ニキ・ウエ子さんは、恋人のオン・ゾーシ氏のことを、2人だけの時は(その時は、エヴァンジェリスト氏もいたが、そこにいないに等しい状況であったのだろう)、『オン』と呼んでいるらしい。

「まだいいよ」

オン・ゾーシ氏は、エヴァンジェリスト氏が聞いたことのない甘い声で返した。

1982年の冬、エヴァンジェリスト氏は、同期の1人であるオン・ゾーシ氏の依頼で、オン・ゾーシ氏がニキ・ウエ子さんと、スキー場に向うクルマ(セダン)に同乗していた(1人、後部座席に座っていた)。
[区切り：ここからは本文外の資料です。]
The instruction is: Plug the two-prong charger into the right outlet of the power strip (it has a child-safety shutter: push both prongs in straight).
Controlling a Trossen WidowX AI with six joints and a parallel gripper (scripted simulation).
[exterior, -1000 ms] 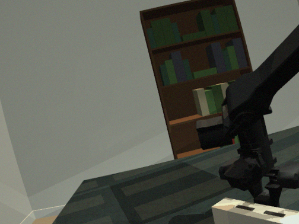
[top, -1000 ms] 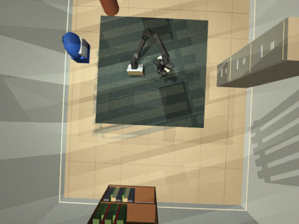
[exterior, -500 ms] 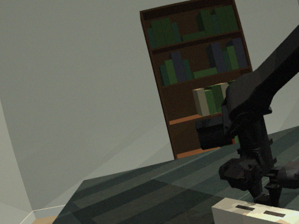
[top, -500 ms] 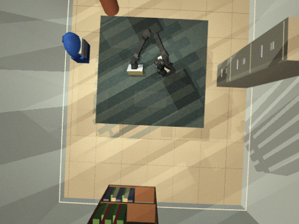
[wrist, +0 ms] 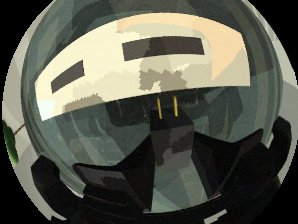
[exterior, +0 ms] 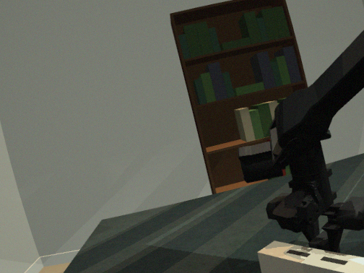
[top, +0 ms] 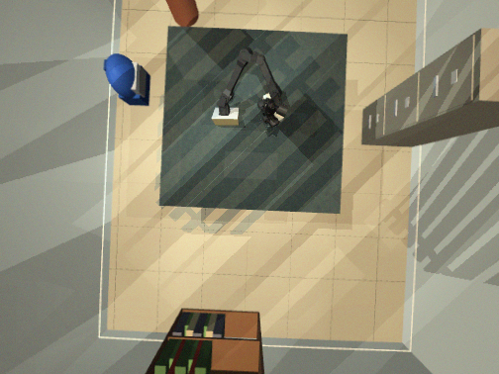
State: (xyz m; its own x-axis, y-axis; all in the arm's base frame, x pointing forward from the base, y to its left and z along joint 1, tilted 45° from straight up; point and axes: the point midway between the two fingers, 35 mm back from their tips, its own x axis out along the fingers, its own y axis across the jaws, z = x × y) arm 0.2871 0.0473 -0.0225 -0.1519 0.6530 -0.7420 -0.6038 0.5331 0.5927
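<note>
Now: the dark charger 10 mm ahead of my gripper tip, 10 mm to the left of it and 10 mm above it.
</note>
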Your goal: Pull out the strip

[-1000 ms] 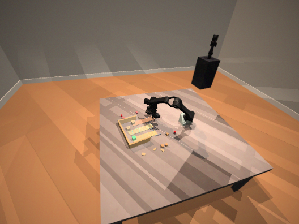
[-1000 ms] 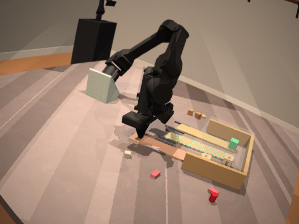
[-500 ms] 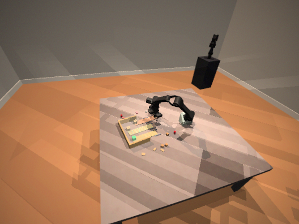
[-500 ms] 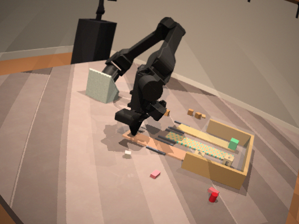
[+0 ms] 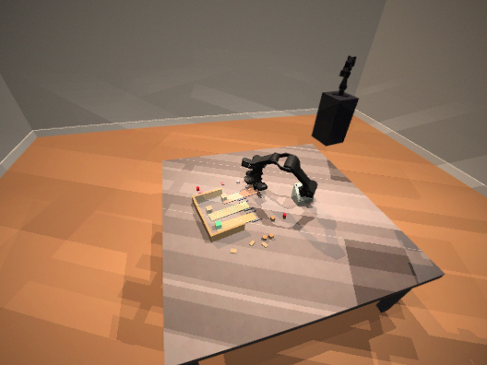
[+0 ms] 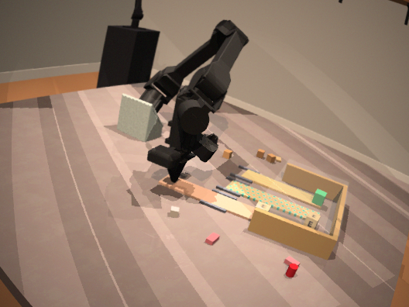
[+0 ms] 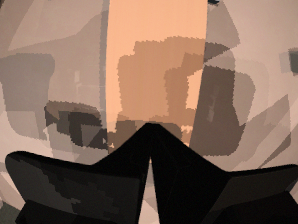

キャンディよりも甘い関係の2人の会話に馬鹿馬鹿しくなったエヴァンジェリスト氏は、『硬直した』体のソノ部分を鎮める為にも眠ることとし、目を閉じた……..

「だってええ….」
「….でもさあ…」

どこか遠くに2人の会話が聞こえる。

「あの時、オンったらあ….」
「ニキだって」
「ふふ」

体のソノ部分は、一向に鎮まりそうではなかった。

『キュ、キュ、キューッ!』






「(うっ…..)」

セダンの前方席の2人の痴話を耳にしながら、うたた寝し、いつの間にか後部座席で横になっていたエヴァンジェリスト氏は、シートの背に体を打ち付けた。

「やべえ」
「大丈夫?」

エヴァンジェリスト氏も目を覚ました。

「(生きている)」
「ごめんね、エヴァさん」

オン・ゾーシ氏が、エヴァンジェリスト氏に詫びた。

「スリップしてね。この坂は無理かなあ…..」

セダンは、坂道にあった。やや急なその坂道を登り切れず、スリップして下にずり落ちたようであった。

坂道は、凍結していたようなのだ。



「ああ…..」
「軽井沢のここを通った方が早いんだけどねえ」
「軽井沢……」

と、独り言ちたエヴァンジェリスト氏は、そのまま口を開けていた。